--- TASK TO COMPLETE ---
Begin at the line containing "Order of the" and end at the final line of the entries. Please reproduce those lines exactly.

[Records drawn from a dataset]

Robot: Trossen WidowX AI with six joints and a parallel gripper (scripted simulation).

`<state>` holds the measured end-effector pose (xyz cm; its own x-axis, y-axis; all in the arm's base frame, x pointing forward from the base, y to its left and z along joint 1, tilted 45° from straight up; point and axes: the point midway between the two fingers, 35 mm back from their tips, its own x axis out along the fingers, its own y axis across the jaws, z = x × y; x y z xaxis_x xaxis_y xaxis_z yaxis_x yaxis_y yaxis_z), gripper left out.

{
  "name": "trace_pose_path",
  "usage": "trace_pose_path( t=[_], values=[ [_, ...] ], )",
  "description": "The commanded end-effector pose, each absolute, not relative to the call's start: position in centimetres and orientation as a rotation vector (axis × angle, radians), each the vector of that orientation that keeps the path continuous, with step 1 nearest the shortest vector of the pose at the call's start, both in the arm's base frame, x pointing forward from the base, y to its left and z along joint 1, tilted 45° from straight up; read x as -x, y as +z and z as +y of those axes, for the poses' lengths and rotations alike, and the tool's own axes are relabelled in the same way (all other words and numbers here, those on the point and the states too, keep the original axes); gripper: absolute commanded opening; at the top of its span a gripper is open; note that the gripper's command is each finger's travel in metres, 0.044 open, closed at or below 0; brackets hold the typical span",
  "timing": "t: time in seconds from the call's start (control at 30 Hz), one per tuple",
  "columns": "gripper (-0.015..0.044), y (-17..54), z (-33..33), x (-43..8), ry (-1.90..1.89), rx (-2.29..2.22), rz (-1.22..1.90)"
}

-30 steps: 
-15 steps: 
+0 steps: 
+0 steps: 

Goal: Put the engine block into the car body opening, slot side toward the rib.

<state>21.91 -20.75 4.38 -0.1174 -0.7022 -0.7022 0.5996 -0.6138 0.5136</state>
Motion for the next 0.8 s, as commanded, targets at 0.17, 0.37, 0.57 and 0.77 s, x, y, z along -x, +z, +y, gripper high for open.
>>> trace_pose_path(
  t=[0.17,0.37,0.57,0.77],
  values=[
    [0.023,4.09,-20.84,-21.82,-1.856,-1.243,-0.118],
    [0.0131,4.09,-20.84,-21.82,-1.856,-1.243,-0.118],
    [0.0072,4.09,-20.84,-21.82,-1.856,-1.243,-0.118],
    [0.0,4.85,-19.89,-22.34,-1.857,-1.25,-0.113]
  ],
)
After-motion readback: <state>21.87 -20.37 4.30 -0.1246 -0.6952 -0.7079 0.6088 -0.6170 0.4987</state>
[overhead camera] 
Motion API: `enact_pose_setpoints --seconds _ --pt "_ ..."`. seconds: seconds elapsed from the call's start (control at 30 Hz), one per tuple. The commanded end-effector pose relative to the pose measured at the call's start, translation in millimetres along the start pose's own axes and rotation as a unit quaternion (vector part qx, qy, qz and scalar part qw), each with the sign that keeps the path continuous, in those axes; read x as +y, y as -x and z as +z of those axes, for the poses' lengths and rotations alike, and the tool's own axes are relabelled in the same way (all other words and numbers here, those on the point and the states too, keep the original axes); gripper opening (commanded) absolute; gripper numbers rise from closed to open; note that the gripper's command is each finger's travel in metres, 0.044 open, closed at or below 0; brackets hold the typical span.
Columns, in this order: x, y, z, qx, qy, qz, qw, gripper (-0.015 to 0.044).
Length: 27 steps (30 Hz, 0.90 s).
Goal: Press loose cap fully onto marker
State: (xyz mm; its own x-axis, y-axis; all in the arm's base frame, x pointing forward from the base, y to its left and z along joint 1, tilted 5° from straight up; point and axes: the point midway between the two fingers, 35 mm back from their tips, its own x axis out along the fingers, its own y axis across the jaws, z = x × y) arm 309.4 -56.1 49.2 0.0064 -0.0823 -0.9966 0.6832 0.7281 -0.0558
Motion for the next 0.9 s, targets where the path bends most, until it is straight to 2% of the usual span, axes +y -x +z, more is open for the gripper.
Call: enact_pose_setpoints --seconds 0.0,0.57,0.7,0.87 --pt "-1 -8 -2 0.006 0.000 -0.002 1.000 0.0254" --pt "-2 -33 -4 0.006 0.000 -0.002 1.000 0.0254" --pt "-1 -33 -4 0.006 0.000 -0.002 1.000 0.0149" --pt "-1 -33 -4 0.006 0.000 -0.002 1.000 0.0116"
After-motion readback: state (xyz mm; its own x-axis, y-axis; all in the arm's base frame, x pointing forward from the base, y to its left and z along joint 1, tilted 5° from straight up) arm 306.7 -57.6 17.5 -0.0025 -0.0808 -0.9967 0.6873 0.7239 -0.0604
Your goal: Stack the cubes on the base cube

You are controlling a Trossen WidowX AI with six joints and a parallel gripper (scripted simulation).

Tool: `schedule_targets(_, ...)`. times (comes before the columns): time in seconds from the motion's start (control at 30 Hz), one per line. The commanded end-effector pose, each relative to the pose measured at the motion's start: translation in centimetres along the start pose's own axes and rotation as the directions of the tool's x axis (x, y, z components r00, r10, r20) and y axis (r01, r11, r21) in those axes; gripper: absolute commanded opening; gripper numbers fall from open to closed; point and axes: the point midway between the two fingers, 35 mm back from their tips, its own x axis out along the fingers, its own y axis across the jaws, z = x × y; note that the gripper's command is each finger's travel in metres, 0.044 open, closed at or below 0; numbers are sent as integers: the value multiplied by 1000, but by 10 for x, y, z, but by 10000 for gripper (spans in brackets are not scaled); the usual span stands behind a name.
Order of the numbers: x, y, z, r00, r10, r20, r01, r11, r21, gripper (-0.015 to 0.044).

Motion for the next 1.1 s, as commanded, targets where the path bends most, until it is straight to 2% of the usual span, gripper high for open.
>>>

--- SOLUTION TO THE PROBLEM ---
Order of the numbers: x, y, z, r00, r10, r20, r01, r11, r21, gripper (-0.015 to 0.044).

Motion for the next 1.1 s, as commanded, targets where the path bends most, until it is straight to 2% of the usual span, gripper high for open.
>>>

No more work is required for the exercise.